- Tjongsfjorden Church
- 66°41′12″N 13°26′08″E﻿ / ﻿66.68672981°N 13.43563959°E
- Location: Rødøy Municipality, Nordland
- Country: Norway
- Denomination: Church of Norway
- Churchmanship: Evangelical Lutheran

History
- Status: Parish church
- Founded: 1962
- Consecrated: 1962

Architecture
- Functional status: Active
- Architect: Per Myrvold
- Architectural type: Long church
- Completed: 1962 (64 years ago)

Specifications
- Capacity: 280
- Materials: Wood

Administration
- Diocese: Sør-Hålogaland
- Deanery: Nord-Helgeland prosti
- Parish: Rødøy
- Type: Church
- Status: Not protected
- ID: 85634

= Tjongsfjorden Church =

Church in Nordland, Norway

Tjongsfjorden Church (Tjongsfjorden kirke) is a parish church of the Church of Norway, located in Rødøy Municipality in Nordland county, Norway.
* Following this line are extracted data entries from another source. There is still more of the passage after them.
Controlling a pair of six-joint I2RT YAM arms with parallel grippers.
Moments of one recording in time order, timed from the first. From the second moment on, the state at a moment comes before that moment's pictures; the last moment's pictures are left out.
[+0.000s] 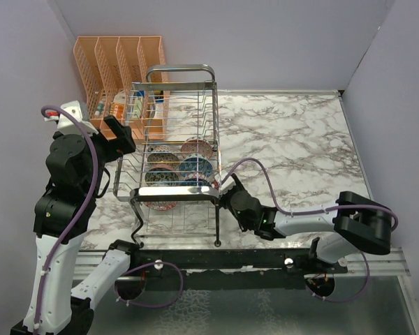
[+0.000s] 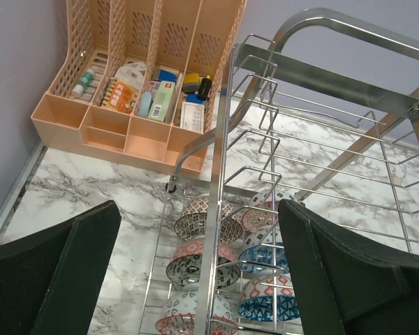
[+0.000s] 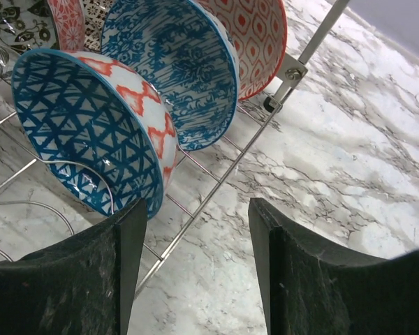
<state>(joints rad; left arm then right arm) -0.25 0.79 1.38 -0.78 -0.30 -0.35 1.20 1.46 0.54 0.68 0.63 -0.13</state>
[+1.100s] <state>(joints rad) -0.25 0.79 1.38 -0.78 -0.44 -0.38 0.95 1.30 0.63 0.29 0.45 0.24</state>
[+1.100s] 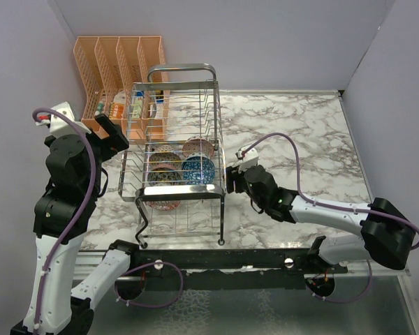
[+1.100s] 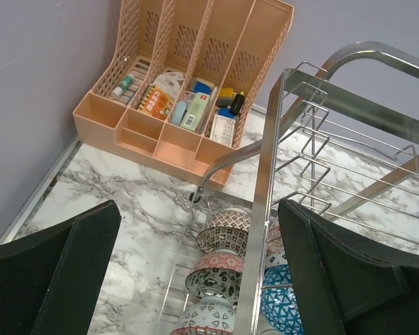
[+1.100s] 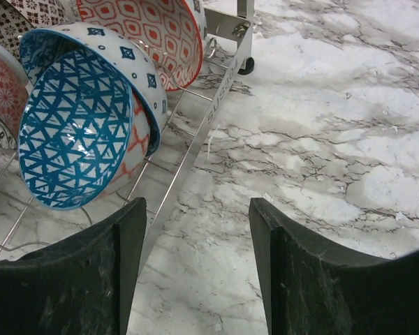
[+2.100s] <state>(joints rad) -0.25 0.75 1.36 -0.77 -0.44 -0.37 0.90 1.56 0.89 0.17 0.19 0.44</state>
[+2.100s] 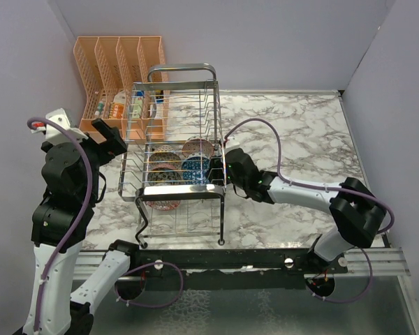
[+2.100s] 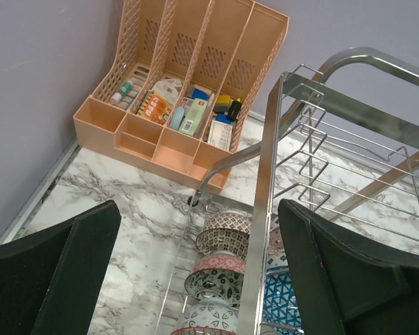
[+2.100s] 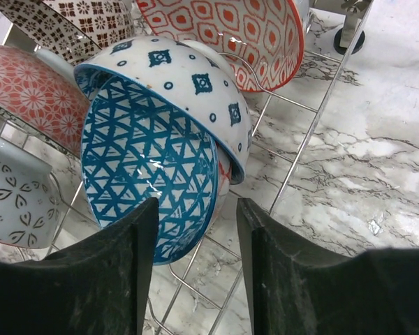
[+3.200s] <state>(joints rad) -0.25 0.73 1.32 -0.76 -0.45 -0.36 0.89 1.55 0.63 0.62 0.21 0.24</state>
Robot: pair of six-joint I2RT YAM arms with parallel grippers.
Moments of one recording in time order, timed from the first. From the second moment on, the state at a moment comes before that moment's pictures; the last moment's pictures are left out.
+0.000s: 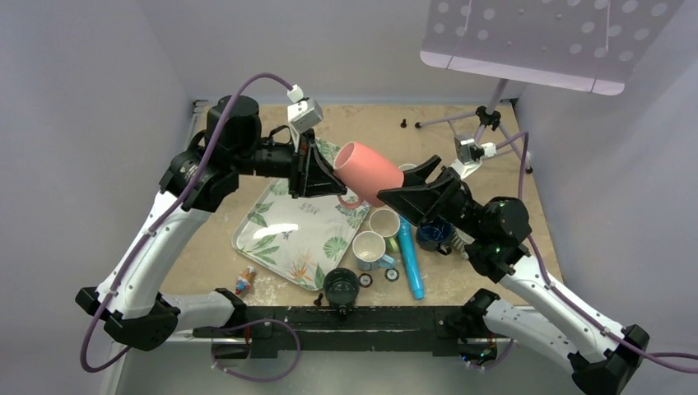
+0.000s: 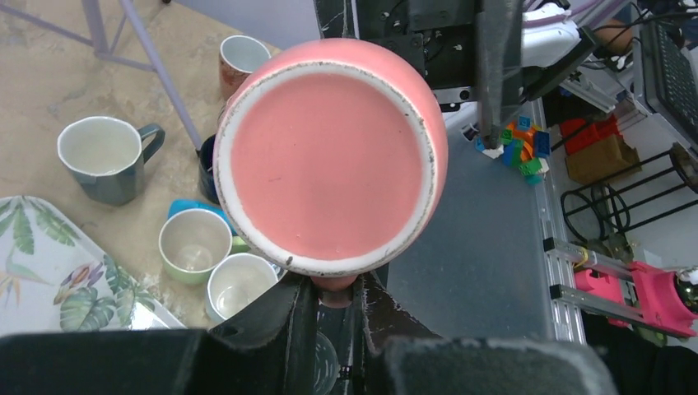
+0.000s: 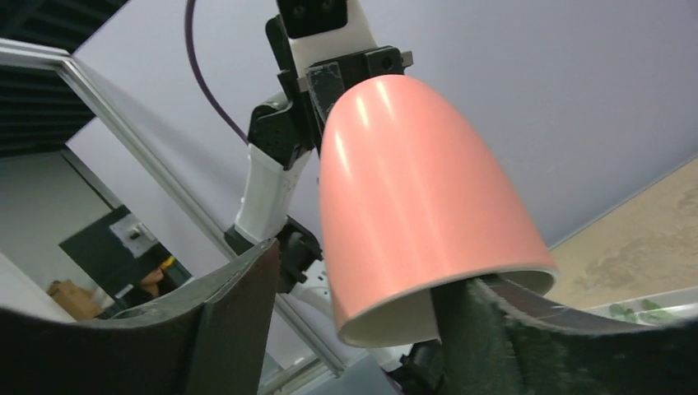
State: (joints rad) left arm -0.60 1.23 1.67 -0.78 0.86 -0.16; right arm 0.71 0.77 0.74 0.60 -0.41 1.00
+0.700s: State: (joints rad) left arm -0.52 1.10 1.42 -0.97 0.37 0.21; right arm 0.71 0.81 1.19 -0.76 0.05 0.61
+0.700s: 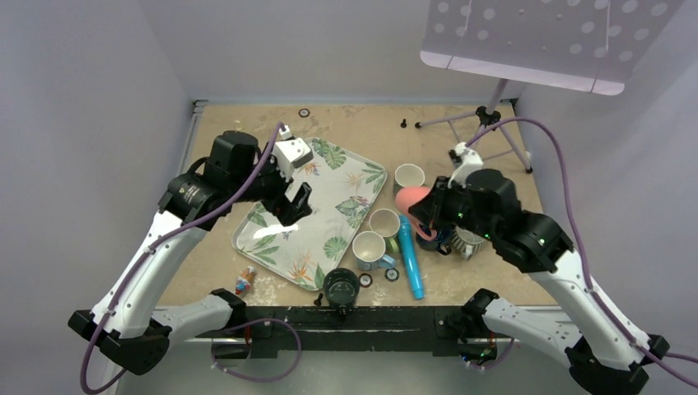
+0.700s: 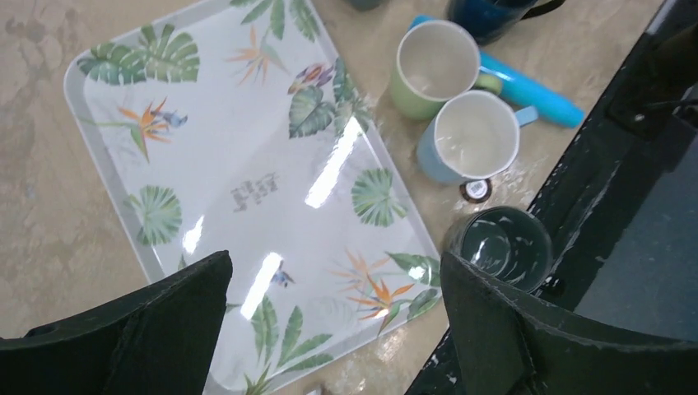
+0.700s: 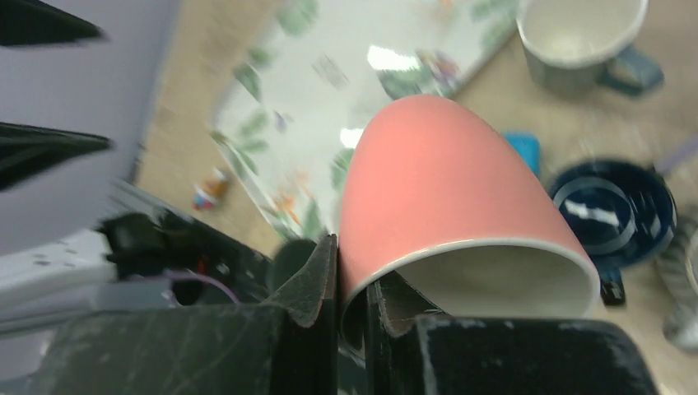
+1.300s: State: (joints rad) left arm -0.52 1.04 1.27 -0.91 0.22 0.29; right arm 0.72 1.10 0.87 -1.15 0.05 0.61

It stands in the village of Tjong on the mainland in the northern part of the municipality. It is one of the churches in the Rødøy parish, which is part of the Nord-Helgeland prosti (deanery) in the Diocese of Sør-Hålogaland. The white, wooden church was built in a long church style in 1962, based on plans drawn up by the architect Per Myrvold. The church seats approximately 280 people.